Quando o assunto é supervisão e controle, as burocracias dependem de múltiplos níveis de gestão e de um conjunto de políticas e regras. Quanto mais apertadas as algemas das políticas e dos processos, menos apaixonadas as pessoas serão pelo seu talento. As contribuições individuais costumam ser aconselhadas na burocracia – o pessoal de marketing trabalha nos planos de marketing, o pessoal do financeiro calcula os resultados financeiros.
Os times, em contrapartida, dependem de normas, valores e do estímulo gentil de cada participante. Em um time, a capacidade e a disposição são mais importantes que credenciais e descrições de cargos para determinar quem faz o quê.

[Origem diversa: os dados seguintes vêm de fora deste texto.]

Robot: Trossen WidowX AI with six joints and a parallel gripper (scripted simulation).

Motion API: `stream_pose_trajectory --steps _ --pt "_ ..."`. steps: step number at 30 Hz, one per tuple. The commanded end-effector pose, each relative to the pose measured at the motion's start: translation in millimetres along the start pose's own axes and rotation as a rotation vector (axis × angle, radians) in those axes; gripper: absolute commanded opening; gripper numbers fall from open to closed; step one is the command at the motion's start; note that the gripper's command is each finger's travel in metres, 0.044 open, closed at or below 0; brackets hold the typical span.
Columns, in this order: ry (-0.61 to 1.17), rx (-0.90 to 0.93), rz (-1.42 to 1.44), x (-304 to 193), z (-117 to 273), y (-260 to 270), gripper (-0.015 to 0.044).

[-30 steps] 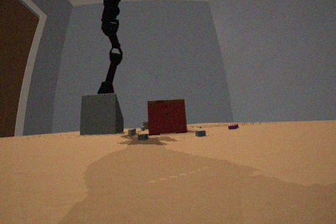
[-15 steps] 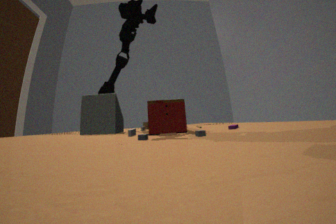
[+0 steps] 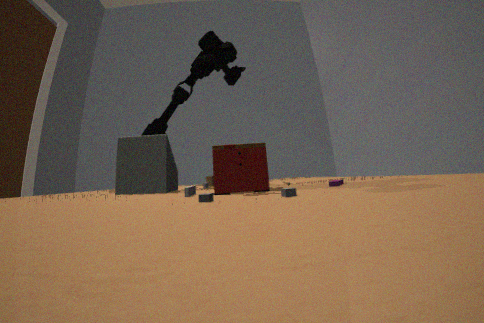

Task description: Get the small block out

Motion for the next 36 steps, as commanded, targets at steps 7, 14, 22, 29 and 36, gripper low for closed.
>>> stream_pose_trajectory --steps 7,14,22,29,36 --pt "0.251 0.302 0.796 -40.3 -0.2 97.9 0.0400" --pt "0.321 0.529 1.219 -66.9 10.7 143.1 0.0400" --pt "0.334 0.849 1.678 -99.7 31.5 186.8 0.0400" --pt "0.309 1.030 1.887 -116.1 44.6 204.9 0.0400" --pt "0.309 1.030 1.887 -116.1 44.6 204.9 0.0400"
Point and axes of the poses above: the point midway between the two fingers, 35 mm back from their tips, its own z axis back along the fingers, its own y axis across the jaws, x = y × z, the point moved 10 cm from there along z, back along the fingers, and after that the axes turned 5 degrees about z, right-handed, at the moved point
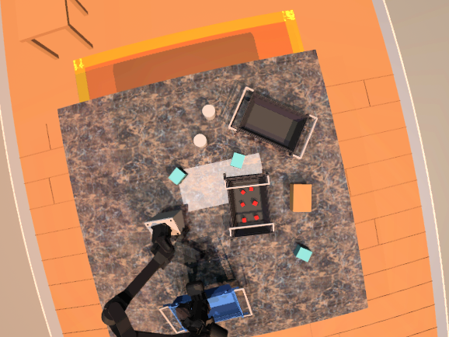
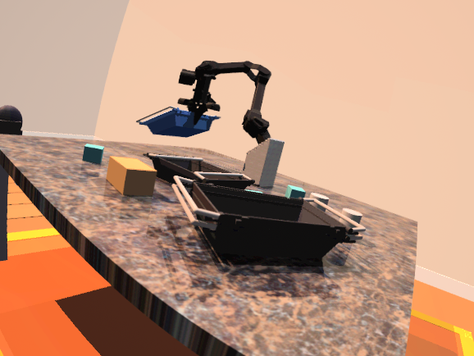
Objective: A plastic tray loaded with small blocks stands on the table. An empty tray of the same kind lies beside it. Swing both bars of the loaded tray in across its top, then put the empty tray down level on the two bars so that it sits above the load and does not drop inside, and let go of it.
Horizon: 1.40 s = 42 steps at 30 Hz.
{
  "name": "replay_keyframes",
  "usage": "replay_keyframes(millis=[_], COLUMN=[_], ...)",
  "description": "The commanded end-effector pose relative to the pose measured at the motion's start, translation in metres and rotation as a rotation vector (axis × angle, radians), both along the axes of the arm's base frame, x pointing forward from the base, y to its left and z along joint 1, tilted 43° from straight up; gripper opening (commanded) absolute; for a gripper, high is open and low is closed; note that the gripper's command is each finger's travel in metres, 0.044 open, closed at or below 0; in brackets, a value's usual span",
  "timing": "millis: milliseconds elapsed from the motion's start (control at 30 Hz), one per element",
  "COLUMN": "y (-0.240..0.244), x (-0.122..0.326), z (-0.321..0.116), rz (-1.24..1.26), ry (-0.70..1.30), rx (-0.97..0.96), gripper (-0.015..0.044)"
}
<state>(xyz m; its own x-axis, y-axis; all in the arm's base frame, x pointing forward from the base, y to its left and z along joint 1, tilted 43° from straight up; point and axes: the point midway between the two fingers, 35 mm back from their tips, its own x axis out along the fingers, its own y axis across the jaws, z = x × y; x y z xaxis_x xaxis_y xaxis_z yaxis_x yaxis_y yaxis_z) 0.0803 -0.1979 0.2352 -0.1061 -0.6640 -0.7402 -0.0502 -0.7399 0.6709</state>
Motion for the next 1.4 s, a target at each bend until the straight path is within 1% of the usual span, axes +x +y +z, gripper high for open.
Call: replay_keyframes(millis=[0, 167, 1033, 1367], y=[0.003, 0.007, 0.007, 0.005], x=[0.003, 0.005, 0.005, 0.040], z=[0.020, 0.034, 0.034, 0.021], rz=[-0.003, -0.002, 0.000, 0.109], ry=[-0.008, -0.008, -0.007, 0.068], rx=[-0.020, -0.022, -0.021, 0.030], gripper=[0.0000, 0.0000, 0.0000, 0.0000])
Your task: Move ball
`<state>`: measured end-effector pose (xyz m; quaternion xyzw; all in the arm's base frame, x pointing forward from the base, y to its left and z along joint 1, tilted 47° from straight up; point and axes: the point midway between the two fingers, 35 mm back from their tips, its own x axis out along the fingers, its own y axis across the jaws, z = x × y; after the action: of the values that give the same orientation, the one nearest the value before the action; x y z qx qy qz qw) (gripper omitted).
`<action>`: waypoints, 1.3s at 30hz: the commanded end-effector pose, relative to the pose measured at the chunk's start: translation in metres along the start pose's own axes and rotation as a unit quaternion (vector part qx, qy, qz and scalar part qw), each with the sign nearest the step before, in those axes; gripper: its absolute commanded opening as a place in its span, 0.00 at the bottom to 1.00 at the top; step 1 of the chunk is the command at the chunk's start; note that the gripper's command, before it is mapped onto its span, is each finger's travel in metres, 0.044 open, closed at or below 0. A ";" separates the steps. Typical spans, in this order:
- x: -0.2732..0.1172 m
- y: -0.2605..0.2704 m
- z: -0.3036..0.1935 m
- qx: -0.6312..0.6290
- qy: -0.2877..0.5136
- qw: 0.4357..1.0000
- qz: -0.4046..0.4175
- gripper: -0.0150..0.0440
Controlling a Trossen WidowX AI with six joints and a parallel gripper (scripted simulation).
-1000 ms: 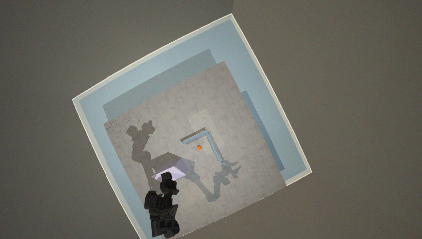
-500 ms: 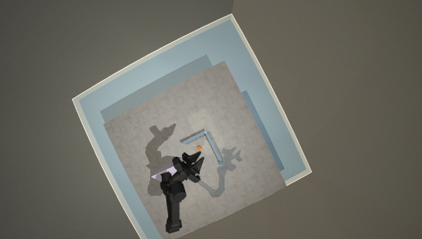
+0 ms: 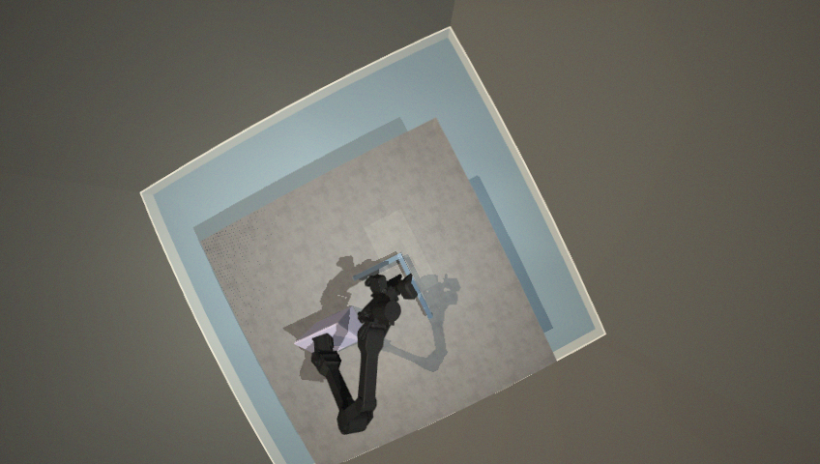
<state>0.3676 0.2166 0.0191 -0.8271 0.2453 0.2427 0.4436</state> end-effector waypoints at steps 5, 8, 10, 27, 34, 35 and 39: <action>0.058 0.119 -0.054 -0.026 0.087 0.974 0.209 0.66; 0.066 0.166 -0.075 -0.035 0.115 0.950 0.289 0.66; 0.066 0.196 -0.089 -0.041 0.131 0.930 0.341 0.66; 0.075 0.230 -0.104 -0.045 0.143 0.913 0.380 0.66; 0.083 0.237 -0.107 -0.045 0.143 0.913 0.380 0.66; 0.084 0.238 -0.107 -0.045 0.143 0.913 0.380 0.66; 0.088 0.242 -0.109 -0.046 0.143 0.913 0.380 0.66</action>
<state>0.3043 -0.0079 -0.1268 -0.7151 0.5914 0.2821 0.2435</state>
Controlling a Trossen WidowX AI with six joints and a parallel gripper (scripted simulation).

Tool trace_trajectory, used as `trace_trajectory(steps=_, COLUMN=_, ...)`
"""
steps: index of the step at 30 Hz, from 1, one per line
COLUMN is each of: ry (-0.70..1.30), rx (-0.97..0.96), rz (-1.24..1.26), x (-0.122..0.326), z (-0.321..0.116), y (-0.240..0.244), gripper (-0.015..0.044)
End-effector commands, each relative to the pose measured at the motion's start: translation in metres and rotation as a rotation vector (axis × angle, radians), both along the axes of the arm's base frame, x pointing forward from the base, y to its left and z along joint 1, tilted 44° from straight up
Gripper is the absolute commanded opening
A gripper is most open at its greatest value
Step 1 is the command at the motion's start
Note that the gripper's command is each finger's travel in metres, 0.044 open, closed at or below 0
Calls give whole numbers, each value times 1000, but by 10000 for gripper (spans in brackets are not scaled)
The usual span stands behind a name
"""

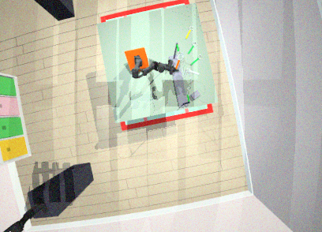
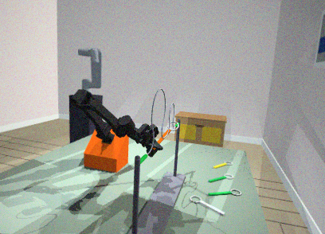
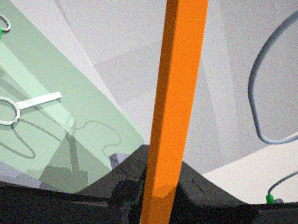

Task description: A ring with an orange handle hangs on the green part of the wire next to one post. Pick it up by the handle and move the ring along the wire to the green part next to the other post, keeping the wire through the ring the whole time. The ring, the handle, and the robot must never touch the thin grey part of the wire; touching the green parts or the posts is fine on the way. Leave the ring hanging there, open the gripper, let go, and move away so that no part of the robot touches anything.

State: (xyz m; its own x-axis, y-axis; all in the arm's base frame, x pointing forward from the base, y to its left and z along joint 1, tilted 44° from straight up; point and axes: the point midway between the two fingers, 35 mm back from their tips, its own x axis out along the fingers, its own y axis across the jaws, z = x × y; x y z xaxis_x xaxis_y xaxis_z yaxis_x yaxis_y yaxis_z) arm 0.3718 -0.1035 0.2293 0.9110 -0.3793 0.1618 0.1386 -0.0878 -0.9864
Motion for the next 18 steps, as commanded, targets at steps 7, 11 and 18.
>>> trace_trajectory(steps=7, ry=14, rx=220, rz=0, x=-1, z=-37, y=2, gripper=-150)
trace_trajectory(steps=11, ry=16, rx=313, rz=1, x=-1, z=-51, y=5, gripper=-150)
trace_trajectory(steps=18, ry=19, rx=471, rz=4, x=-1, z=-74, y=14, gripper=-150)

Enquanto as recompensas na burocracia são financeiras, nos times elas são sobretudo emocionais. Quando comparados com a burocracia, os times costumam ser subadministrados. Isso, mais do que qualquer outra coisa, é a razão de eles serem ampliadores da capacidade humana.
As Instituições dispostas a trabalhar o modelo inovador de gestão proposto pelo modelo Canadense de Acreditação terão que criar através do Time da Liderança** um programa de inovação para gestão que deverá trabalhar a cultura para implantação de:
1. Como se pode aumentar o âmbito da liberdade dos colaboradores com menos gestão, sem sacrificar o objetivo, a disciplina e a ordem?

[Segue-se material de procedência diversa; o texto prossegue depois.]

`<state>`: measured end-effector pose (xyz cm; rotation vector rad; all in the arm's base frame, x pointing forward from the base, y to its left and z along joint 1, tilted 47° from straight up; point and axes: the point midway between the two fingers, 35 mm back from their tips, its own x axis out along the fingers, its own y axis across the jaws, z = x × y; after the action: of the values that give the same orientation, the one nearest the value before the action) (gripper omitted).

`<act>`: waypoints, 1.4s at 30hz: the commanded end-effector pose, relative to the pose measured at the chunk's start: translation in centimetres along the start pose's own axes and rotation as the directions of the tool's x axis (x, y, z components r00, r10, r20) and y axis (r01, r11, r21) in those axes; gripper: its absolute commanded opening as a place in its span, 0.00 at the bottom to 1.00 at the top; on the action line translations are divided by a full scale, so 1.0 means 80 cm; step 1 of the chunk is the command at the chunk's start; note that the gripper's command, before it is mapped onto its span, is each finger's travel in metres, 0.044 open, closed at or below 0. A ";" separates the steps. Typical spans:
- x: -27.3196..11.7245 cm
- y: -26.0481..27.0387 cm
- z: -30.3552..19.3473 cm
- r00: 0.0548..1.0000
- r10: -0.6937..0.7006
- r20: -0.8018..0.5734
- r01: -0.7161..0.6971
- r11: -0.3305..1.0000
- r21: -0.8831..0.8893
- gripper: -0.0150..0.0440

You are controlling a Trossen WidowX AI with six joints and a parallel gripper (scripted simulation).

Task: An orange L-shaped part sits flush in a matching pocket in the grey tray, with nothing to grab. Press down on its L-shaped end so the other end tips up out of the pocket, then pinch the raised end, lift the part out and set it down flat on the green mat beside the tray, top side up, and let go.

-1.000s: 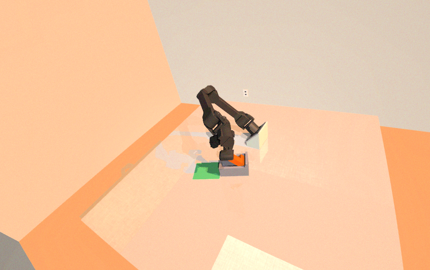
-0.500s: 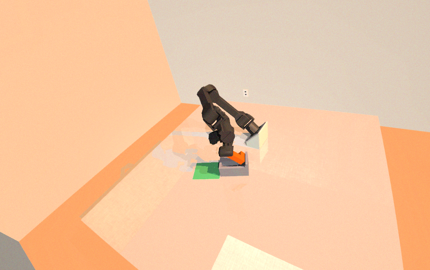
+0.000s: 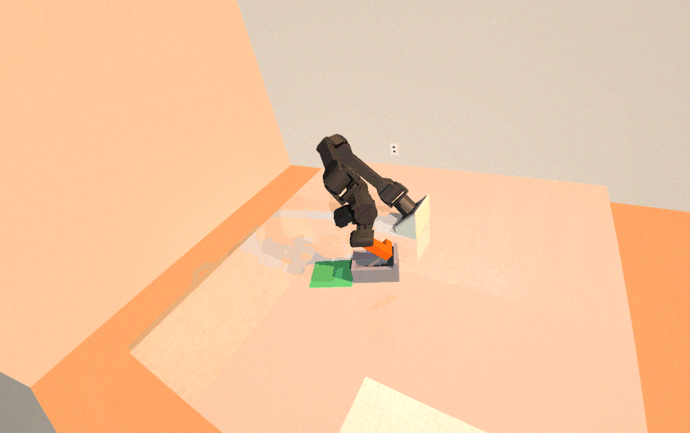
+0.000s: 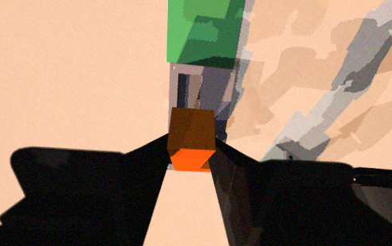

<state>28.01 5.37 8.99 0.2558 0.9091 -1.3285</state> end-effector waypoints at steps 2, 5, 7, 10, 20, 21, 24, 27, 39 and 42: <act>-0.003 0.001 0.007 1.000 0.004 -0.004 -0.004 1.000 0.006 0.25; -0.002 -0.001 0.022 1.000 0.004 -0.004 -0.004 1.000 0.006 0.25; 0.000 -0.002 0.034 1.000 0.004 -0.003 -0.004 1.000 0.006 0.25; 0.001 -0.005 0.053 1.000 0.004 -0.002 -0.004 1.000 0.006 0.25; 0.001 -0.010 0.113 1.000 0.003 0.000 -0.003 1.000 0.007 0.25; 0.001 -0.011 0.119 1.000 0.003 0.000 -0.003 1.000 0.007 0.25; 0.001 -0.012 0.137 1.000 0.003 0.001 -0.003 1.000 0.008 0.25; 0.001 -0.014 0.156 1.000 0.003 0.001 -0.003 1.000 0.007 0.25; 0.000 -0.020 0.209 1.000 0.023 0.010 -0.023 1.000 0.007 0.25; 0.001 -0.020 0.209 1.000 0.023 0.009 -0.023 1.000 0.007 0.25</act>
<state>33.44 -5.61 19.94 0.2671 0.8928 -1.3150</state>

2. Como se pode construir uma empresa em que o espírito de time, e não a máquina burocrática, una as pessoas?
3. Como se pode ampliar o sentido de missão percebido pelos colaboradores em toda empresa, de maneira que justifique uma contribuição extraordinária?
Exercitar a cultura da inovação e olhando para o futuro este método deve se confirmar como uma prática validada de gestão nos próximos anos.
Diversas pesquisas evidenciam o processo de formação de times:
Lawler, Mohrman e Ledford Apud Marx (1998 ), por exemplo, estudando uma amostra formada pelas mil maiores empresas mundiais citadas pela revista Fortune, concluem que 46% delas utilizam-se dos chamados times autogeridos, embora em média tais processos envolvessem somente 20% dos colaboradores diretos.
Dados semelhantes são mostrados por Osterman Apud Marx (1998 ), que segundo pesquisa desenvolvida em 694 empresas norte-americanas, no geral, 54% afirmam possuir esquemas de organização de trabalho baseado em times.
Na França, uma pesquisa nacional chegou aos seguintes resultados: 39% das empresas com mais de 50 colaboradores desenvolvem times multidisciplinares que funcionam com metas bem definidas.
O objetivo de um time é a melhora dos índices de produtividade, custo, flexibilidade, tempo, inovação e qualidade. Entre os objetivos, tem-se ainda a redução e simplificação das categorias funcionais, aumento da habilidade par atrair e reter talentos e muitas outras capacitações conforme o amadurecimento do time.
Além destes objetivos tem-se a razão primordial dos times na prestação de serviços de saúde que é garantir a segurança e atender as expectativas dos clientes.